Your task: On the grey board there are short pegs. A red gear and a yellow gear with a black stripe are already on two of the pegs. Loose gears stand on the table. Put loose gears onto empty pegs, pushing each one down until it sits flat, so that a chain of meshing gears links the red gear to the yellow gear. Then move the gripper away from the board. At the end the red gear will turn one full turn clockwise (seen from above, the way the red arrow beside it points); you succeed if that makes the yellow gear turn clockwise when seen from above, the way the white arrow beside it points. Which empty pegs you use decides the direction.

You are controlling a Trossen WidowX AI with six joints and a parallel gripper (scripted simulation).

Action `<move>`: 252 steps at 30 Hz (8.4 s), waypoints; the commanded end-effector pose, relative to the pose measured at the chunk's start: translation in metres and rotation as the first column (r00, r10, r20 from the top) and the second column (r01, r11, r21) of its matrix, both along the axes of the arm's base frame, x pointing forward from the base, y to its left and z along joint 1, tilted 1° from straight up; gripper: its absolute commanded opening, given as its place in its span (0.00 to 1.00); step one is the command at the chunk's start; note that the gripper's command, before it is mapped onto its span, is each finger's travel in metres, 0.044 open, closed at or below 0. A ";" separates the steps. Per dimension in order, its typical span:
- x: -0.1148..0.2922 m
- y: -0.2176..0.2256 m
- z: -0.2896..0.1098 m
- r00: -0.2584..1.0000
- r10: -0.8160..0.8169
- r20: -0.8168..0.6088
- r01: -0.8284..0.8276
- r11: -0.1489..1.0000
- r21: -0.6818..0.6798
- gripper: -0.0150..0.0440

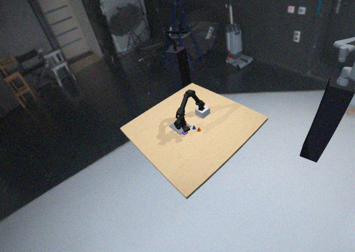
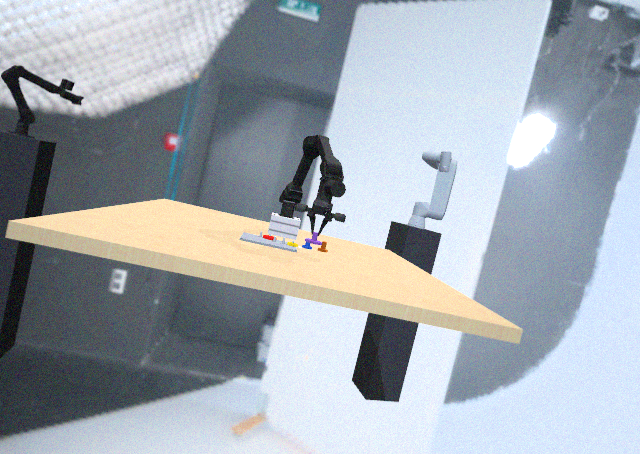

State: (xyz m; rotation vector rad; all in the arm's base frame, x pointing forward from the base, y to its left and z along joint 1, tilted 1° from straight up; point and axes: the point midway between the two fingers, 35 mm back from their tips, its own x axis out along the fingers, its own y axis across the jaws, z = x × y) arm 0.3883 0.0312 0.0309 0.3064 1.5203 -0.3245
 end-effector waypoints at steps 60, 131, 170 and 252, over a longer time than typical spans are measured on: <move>-0.032 -0.025 0.074 1.000 -0.004 0.009 0.004 1.000 -0.004 0.25; -0.115 -0.084 0.009 1.000 -0.004 0.001 0.004 1.000 -0.011 0.25; -0.116 -0.085 -0.009 0.992 0.129 -0.003 -0.129 0.992 -0.014 0.25; -0.114 -0.085 -0.033 0.998 -0.062 0.002 0.062 0.998 -0.010 0.25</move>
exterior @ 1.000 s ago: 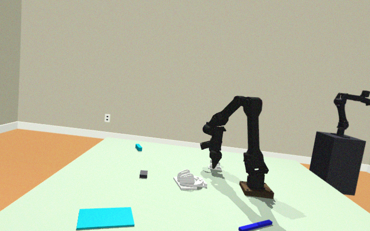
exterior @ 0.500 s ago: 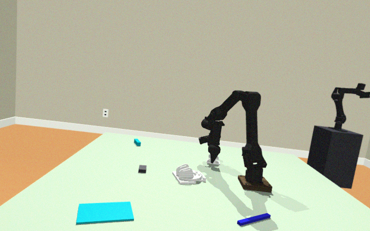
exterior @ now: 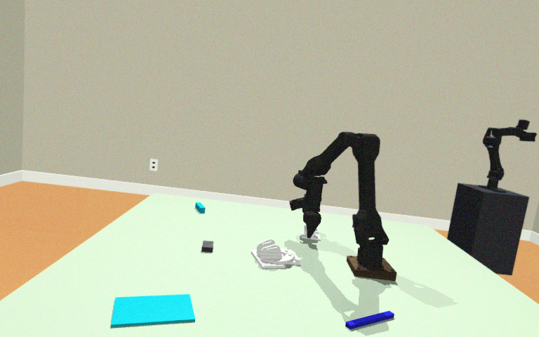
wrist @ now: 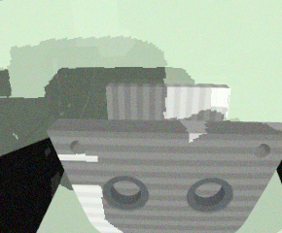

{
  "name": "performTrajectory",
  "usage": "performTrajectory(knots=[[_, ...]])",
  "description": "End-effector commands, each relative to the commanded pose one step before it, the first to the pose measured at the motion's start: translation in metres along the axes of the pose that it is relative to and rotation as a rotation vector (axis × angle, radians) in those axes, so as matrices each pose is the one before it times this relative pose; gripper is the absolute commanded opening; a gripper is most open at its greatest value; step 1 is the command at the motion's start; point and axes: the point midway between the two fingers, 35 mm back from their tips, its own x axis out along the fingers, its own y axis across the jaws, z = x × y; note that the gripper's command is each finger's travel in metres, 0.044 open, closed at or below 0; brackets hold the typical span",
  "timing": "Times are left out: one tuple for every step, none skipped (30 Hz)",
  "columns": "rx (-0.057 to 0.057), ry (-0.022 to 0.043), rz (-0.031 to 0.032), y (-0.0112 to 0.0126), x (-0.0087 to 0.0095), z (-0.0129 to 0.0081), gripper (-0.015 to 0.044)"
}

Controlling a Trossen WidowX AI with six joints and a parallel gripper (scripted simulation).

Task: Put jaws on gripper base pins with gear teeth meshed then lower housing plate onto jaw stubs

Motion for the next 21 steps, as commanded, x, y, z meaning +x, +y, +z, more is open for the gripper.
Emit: performTrajectory(knots=[[0.0021,-0.00137,0.00606,0.00161,0.00125,-0.00023,0.0440],[0.0000,0.00000,0.00000,0.00000,0.00000,0.00000,0.0440],[0.0000,0.00000,0.00000,0.00000,0.00000,0.00000,0.0440],[0.0000,0.00000,0.00000,0.00000,0.00000,0.00000,0.0440],[0.0000,0.00000,0.00000,0.00000,0.00000,0.00000,0.0440],[0.0000,0.00000,0.00000,0.00000,0.00000,0.00000,0.0440],[0.0000,0.00000,0.00000,0.00000,0.00000,0.00000,0.0440],[0.0000,0.00000,0.00000,0.00000,0.00000,0.00000,0.0440],[0.0000,0.00000,0.00000,0.00000,0.00000,0.00000,0.0440],[0.0000,0.00000,0.00000,0.00000,0.00000,0.00000,0.0440],[0.0000,0.00000,0.00000,0.00000,0.00000,0.00000,0.0440],[0.0000,0.00000,0.00000,0.00000,0.00000,0.00000,0.0440],[0.0000,0.00000,0.00000,0.00000,0.00000,0.00000,0.0440],[0.0000,0.00000,0.00000,0.00000,0.00000,0.00000,0.0440],[0.0000,0.00000,0.00000,0.00000,0.00000,0.00000,0.0440],[0.0000,0.00000,0.00000,0.00000,0.00000,0.00000,0.0440],[0.0000,0.00000,0.00000,0.00000,0.00000,0.00000,0.0440],[0.0000,0.00000,0.00000,0.00000,0.00000,0.00000,0.0440],[-0.0021,0.00140,-0.00598,-0.00158,-0.00124,0.00022,0.0433],[0.0000,0.00000,0.00000,0.00000,0.00000,0.00000,0.0427],[0.0000,0.00000,0.00000,0.00000,0.00000,0.00000,0.0420]])
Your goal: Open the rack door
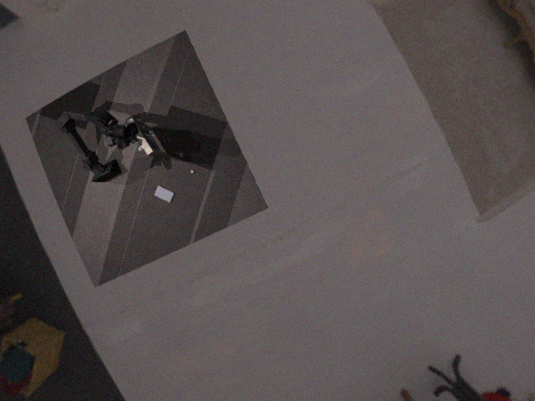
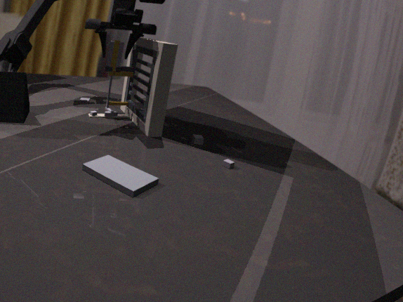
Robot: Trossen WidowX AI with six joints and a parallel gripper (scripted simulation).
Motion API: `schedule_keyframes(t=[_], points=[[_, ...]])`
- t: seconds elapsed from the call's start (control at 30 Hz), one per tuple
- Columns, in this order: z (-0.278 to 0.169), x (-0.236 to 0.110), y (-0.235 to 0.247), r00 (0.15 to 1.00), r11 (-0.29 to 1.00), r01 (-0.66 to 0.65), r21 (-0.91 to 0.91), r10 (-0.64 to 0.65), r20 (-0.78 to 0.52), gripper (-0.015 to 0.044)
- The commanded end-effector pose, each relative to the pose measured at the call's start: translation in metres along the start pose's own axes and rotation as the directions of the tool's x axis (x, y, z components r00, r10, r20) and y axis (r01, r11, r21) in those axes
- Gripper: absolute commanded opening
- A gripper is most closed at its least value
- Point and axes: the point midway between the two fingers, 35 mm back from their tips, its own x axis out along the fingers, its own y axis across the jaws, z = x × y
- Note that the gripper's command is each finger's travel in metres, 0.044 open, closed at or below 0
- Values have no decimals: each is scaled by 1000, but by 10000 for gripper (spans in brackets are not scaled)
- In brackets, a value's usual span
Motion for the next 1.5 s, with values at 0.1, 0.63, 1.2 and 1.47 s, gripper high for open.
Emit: schedule_keyframes(t=[0.1,0.63,1.2,1.47], points=[[1,1,-1,1000,1000,8,9,-8,3,226],[1,1,-1,1000,1000,8,9,-8,3,120],[1,1,-1,1000,1000,8,6,-8,3,28],[4,1,-6,1000,991,8,-136,-8,4,28]])
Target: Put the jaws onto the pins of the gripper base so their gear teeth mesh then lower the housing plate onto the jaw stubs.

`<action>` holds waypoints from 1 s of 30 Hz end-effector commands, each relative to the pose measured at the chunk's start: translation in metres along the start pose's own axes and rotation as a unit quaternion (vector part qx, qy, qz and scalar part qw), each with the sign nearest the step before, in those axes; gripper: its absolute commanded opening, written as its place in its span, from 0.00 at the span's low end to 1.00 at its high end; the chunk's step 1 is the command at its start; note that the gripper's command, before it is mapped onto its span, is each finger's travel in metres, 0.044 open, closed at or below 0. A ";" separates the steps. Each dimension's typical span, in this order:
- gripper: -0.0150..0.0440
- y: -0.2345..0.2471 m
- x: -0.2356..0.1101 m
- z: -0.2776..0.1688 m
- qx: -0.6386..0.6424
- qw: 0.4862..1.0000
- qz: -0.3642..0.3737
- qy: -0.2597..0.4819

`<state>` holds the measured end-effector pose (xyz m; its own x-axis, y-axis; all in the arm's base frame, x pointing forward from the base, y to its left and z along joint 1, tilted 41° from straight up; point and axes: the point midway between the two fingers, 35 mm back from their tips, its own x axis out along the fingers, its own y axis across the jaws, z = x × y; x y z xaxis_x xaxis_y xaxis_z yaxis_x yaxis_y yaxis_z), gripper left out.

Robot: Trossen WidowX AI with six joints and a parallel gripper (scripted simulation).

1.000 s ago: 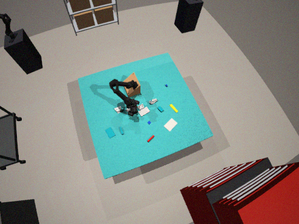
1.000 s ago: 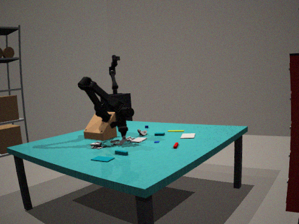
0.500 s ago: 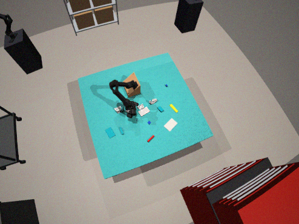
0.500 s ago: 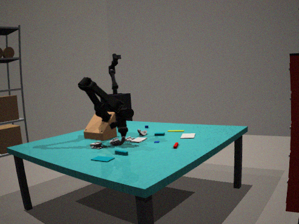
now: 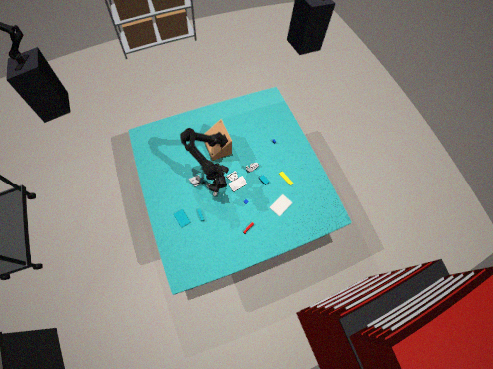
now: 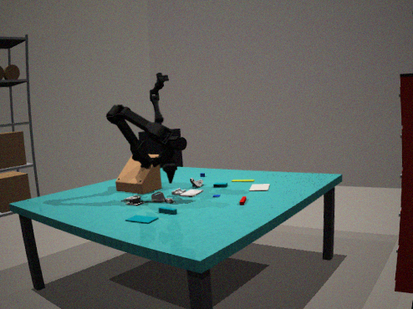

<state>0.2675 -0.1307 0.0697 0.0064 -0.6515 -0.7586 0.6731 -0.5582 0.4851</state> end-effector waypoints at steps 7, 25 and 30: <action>0.57 0.000 0.000 0.000 0.000 1.000 0.000 0.000; 1.00 0.000 0.000 0.000 0.000 1.000 0.000 0.000; 1.00 0.000 0.000 0.000 0.000 1.000 0.000 0.000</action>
<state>0.2671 -0.1308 0.0703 0.0055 -0.6523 -0.7579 0.6689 -0.5610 0.4877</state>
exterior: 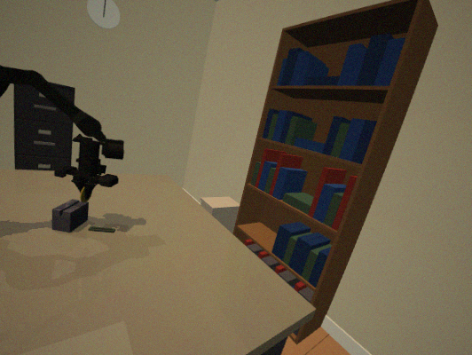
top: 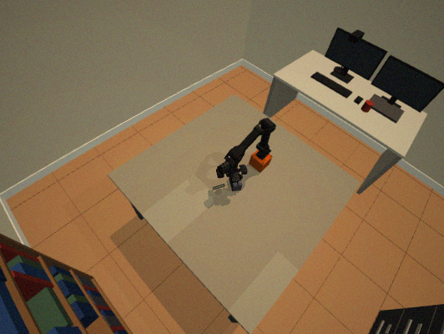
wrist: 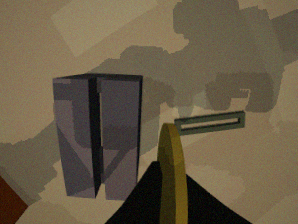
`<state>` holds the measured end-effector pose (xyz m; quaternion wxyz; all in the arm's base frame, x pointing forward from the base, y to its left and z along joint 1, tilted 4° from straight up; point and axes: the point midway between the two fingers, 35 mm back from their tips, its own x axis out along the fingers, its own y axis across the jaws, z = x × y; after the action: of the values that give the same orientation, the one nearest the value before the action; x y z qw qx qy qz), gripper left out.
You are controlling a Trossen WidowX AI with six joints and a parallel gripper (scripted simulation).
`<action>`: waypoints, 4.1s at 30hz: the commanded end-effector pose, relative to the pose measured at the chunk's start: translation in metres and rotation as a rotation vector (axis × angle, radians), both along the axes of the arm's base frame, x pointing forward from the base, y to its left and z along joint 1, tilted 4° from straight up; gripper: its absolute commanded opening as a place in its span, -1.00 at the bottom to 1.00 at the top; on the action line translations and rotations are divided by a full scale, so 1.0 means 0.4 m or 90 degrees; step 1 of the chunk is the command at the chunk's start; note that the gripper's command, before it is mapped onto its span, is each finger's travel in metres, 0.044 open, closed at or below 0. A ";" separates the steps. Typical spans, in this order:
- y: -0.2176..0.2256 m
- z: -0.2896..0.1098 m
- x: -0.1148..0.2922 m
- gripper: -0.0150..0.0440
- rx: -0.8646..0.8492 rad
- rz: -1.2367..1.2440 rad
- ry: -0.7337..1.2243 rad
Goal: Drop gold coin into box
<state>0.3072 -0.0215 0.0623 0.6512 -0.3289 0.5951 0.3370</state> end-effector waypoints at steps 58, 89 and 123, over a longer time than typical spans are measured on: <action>0.051 -0.010 -0.106 -0.49 0.001 -0.003 0.006; 0.052 -0.045 -0.101 -0.49 0.001 -0.002 0.006; 0.050 -0.011 -0.104 0.50 0.001 -0.003 0.004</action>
<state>0.2643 -0.0008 0.0446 0.6461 -0.3230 0.6025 0.3395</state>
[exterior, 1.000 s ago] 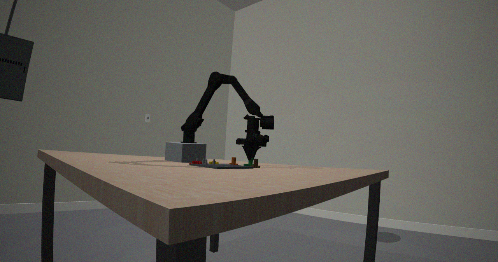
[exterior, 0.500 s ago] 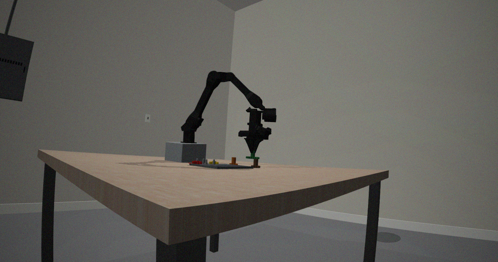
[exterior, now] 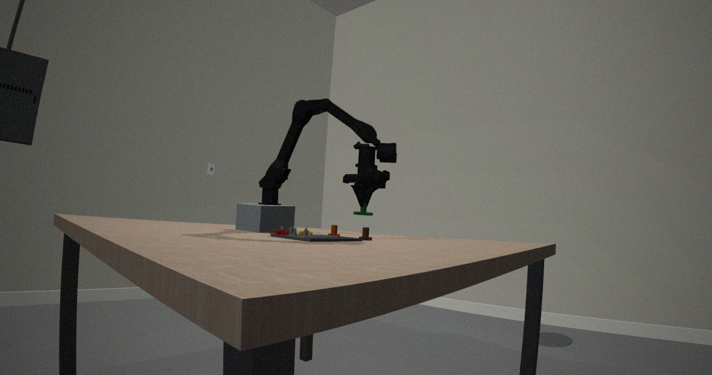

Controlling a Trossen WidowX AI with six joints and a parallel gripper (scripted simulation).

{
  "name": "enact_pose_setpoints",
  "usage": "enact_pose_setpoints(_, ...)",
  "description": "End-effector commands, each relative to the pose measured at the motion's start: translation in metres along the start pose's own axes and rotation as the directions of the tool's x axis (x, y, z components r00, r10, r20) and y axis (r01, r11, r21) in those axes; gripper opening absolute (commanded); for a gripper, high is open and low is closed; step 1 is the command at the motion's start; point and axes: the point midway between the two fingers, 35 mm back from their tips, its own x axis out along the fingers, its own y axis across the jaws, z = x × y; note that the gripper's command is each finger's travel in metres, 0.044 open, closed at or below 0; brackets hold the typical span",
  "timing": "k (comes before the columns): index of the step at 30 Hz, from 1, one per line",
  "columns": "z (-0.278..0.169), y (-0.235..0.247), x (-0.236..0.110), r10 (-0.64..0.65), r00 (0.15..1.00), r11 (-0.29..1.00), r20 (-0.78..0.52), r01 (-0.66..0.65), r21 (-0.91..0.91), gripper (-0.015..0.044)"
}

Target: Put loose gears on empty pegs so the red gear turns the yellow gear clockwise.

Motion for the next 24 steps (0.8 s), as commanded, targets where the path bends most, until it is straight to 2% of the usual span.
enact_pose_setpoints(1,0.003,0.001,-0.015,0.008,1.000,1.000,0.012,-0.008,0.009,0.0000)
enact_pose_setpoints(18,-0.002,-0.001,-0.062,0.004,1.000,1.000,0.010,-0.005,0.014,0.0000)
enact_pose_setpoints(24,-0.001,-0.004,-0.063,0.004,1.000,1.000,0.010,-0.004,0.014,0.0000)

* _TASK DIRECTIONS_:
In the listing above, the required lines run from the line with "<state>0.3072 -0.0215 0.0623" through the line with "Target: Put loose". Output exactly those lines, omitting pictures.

* _OUTPUT OF THE EXERCISE_:
<state>0.3072 -0.0215 0.0623 0.6512 -0.3289 0.5951 0.3370</state> end-effector waypoints at steps 58, 89 and 123, over a longer time than typical spans are measured on: <action>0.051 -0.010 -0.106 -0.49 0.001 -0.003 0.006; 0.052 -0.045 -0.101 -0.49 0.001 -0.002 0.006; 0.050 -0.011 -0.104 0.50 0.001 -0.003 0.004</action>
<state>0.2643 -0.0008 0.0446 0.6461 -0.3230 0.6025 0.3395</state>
[exterior, 1.000 s ago] 
[exterior, 0.500 s ago] 
[exterior, now] 

Controlling a Trossen WidowX AI with six joints and a parallel gripper (scripted simulation).

{
  "name": "enact_pose_setpoints",
  "usage": "enact_pose_setpoints(_, ...)",
  "description": "End-effector commands, each relative to the pose measured at the motion's start: translation in metres along the start pose's own axes and rotation as the directions of the tool's x axis (x, y, z components r00, r10, r20) and y axis (r01, r11, r21) in those axes; gripper opening absolute (commanded); for a gripper, high is open and low is closed; step 1 is the command at the motion's start; point and axes: the point midway between the two fingers, 35 mm back from their tips, its own x axis out along the fingers, its own y axis across the jaws, z = x × y; note that the gripper's command is each finger's travel in metres, 0.044 open, closed at or below 0; brackets hold the typical span",
  "timing": "k (comes before the columns): index of the step at 30 Hz, from 1, one per line",
  "columns": "z (-0.278..0.169), y (-0.235..0.247), x (-0.236..0.110), r10 (-0.64..0.65), r00 (0.15..1.00), r11 (-0.29..1.00), r20 (-0.78..0.52), r01 (-0.66..0.65), r21 (-0.91..0.91), gripper (-0.015..0.044)"
}

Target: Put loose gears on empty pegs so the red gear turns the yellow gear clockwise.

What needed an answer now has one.